Show each line of the data below that has the string "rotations" in it.

Dataset excerpts:
▼

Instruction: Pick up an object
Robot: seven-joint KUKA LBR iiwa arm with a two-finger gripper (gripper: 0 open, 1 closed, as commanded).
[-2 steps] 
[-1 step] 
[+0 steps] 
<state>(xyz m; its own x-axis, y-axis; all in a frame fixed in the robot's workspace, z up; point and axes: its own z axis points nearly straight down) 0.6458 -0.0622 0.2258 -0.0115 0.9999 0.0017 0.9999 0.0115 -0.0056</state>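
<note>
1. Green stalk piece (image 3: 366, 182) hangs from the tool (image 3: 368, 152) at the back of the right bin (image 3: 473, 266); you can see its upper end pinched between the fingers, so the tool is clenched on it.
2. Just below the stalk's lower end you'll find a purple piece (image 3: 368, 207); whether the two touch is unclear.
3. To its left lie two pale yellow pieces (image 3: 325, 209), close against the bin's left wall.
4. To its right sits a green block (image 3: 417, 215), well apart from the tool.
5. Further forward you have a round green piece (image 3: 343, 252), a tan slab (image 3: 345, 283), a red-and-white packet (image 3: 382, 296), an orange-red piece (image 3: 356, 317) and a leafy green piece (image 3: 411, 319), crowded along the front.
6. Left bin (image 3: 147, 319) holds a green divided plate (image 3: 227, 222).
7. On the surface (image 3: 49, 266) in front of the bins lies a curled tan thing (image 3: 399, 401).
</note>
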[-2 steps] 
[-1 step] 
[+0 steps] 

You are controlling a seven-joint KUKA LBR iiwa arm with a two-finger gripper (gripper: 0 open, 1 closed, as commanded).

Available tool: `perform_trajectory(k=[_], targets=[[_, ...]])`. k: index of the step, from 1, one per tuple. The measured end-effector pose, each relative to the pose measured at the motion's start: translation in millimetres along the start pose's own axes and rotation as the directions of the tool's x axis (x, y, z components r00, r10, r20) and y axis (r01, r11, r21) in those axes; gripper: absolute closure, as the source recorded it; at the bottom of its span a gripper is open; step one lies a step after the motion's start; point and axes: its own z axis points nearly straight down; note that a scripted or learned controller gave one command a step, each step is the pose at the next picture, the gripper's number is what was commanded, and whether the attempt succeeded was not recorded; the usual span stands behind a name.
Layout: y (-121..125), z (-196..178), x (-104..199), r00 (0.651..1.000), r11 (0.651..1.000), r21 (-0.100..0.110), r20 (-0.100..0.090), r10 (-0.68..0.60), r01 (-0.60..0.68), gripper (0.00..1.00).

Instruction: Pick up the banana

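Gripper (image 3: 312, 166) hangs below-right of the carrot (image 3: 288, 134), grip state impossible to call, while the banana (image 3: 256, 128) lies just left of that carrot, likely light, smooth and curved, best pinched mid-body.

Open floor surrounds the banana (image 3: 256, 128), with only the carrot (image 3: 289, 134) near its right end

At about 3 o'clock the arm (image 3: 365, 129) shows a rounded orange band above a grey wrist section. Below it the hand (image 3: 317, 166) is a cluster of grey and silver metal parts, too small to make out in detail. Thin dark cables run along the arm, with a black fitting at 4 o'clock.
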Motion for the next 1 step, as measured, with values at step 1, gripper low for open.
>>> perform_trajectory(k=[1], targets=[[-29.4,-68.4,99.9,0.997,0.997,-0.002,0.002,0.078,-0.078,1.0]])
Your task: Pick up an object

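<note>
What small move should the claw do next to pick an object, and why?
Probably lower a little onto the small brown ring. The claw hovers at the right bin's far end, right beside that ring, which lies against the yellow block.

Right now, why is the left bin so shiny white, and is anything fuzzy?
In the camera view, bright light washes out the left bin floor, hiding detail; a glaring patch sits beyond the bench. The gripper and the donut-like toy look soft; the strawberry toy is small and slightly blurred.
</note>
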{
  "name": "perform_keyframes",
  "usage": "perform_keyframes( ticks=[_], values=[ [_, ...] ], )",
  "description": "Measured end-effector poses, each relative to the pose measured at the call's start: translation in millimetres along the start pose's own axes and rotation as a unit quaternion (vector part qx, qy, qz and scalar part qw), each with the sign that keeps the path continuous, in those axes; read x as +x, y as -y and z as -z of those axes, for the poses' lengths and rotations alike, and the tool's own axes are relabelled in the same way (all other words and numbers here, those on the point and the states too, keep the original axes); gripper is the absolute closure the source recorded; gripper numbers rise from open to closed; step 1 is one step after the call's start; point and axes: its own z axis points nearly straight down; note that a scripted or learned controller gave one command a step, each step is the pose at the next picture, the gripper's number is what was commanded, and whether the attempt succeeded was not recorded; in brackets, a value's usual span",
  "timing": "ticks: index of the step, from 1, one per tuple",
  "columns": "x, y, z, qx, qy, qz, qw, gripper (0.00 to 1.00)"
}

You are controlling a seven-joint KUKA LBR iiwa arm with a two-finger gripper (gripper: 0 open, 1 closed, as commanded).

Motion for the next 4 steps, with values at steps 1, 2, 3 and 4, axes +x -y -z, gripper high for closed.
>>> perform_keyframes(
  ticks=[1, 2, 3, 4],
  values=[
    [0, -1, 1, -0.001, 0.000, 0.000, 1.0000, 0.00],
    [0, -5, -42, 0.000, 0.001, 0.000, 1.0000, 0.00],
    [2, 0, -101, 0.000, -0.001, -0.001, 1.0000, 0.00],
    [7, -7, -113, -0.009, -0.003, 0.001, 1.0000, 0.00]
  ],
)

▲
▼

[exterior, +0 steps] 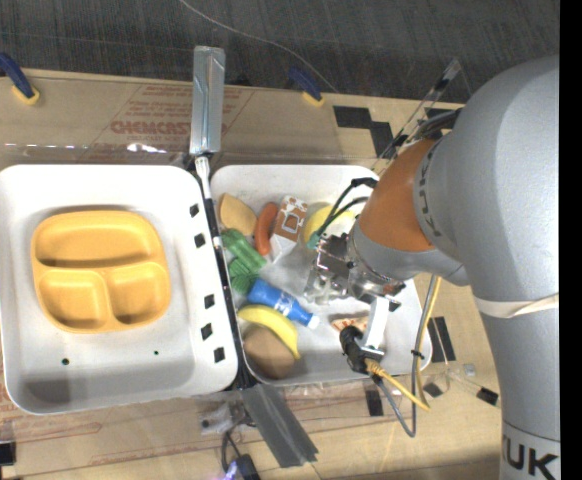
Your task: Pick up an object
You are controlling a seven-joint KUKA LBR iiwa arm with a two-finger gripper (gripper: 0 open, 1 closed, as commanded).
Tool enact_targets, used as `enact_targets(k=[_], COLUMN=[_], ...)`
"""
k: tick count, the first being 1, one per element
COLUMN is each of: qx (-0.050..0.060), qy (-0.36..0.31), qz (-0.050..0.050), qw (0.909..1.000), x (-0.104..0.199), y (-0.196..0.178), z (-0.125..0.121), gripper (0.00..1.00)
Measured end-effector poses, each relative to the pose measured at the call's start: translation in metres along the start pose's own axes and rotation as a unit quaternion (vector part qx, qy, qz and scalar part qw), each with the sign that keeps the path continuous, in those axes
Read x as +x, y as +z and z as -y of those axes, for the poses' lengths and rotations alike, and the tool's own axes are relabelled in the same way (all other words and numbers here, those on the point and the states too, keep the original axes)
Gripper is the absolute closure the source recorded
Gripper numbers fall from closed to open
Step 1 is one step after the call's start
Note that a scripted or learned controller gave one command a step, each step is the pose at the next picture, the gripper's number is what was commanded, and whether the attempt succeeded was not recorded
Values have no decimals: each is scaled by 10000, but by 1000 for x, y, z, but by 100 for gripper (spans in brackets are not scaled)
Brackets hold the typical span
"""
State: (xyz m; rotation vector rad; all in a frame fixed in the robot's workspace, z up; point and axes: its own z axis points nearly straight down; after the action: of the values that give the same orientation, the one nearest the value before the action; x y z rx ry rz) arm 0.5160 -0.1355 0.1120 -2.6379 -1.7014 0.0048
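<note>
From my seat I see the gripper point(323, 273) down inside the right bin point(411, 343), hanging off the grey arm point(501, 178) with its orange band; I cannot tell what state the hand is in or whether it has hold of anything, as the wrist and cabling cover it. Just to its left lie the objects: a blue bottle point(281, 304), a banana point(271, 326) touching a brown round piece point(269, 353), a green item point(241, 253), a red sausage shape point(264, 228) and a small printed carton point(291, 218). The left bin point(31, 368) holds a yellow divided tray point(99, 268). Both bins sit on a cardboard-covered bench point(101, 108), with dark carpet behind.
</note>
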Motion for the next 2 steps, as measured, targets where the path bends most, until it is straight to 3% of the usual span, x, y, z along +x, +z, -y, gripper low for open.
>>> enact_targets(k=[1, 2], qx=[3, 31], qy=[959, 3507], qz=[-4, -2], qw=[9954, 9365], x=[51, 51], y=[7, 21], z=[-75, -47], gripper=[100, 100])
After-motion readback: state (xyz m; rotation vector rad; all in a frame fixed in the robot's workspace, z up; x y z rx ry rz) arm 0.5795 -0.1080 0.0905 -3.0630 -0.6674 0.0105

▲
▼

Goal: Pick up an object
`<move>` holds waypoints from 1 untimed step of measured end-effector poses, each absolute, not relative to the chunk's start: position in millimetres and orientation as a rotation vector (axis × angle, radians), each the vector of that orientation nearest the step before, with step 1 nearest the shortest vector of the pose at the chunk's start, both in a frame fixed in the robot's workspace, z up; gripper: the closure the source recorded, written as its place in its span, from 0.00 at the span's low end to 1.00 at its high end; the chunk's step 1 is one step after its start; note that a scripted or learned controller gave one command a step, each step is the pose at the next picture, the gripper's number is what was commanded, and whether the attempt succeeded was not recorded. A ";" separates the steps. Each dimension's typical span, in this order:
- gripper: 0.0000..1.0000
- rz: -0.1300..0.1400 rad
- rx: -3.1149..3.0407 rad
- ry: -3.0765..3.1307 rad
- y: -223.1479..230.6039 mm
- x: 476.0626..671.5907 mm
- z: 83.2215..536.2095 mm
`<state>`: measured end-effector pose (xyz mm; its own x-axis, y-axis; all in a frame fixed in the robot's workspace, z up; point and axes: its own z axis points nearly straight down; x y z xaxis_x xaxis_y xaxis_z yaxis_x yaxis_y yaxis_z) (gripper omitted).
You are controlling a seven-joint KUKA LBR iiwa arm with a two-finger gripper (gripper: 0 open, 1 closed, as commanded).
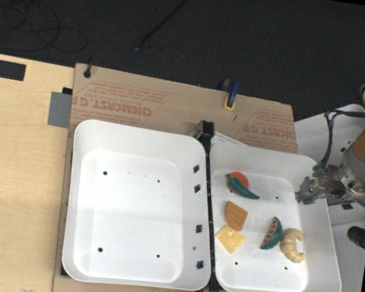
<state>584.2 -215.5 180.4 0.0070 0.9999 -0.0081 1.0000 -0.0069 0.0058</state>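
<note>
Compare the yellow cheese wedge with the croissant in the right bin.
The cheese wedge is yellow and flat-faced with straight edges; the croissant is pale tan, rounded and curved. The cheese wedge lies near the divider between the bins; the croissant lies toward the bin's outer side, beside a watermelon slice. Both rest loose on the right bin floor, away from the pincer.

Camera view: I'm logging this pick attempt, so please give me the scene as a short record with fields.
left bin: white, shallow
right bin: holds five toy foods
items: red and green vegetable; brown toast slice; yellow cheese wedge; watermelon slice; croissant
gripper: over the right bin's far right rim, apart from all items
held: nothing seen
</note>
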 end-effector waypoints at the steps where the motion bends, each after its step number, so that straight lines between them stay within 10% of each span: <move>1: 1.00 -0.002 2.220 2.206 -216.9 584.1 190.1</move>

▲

→ **Written answer**
  "description": "Measured end-effector poses, each relative to the pose measured at the call's start: translation in millimetres along the start pose's own axes and rotation as a unit quaternion (vector part qx, qy, qz and scalar part qw), each with the sign that keeps the path continuous, in those axes; read x as +x, y as -y and z as -z of those axes, for the poses' lengths and rotations alike, and the tool's own axes are relabelled in the same way (all other words and numbers here, those on the point and the states too, keep the original axes); gripper is the absolute closure the source recorded; gripper numbers rise from open to closed; step 1 is one step after the call's start; point and axes: its own z axis points nearly straight down; note that a scripted or learned controller gave one command a step, each step is the pose at the next picture, the gripper's number is what was commanded, and whether the attempt succeeded was not recorded; in brackets, a value's usual span",
Read x as +x, y as +z and z as -y of those axes, for the poses' lengths and rotations alike, and the tool's own axes are relabelled in the same way (all other words and numbers here, those on the point and the states too, keep the original axes)

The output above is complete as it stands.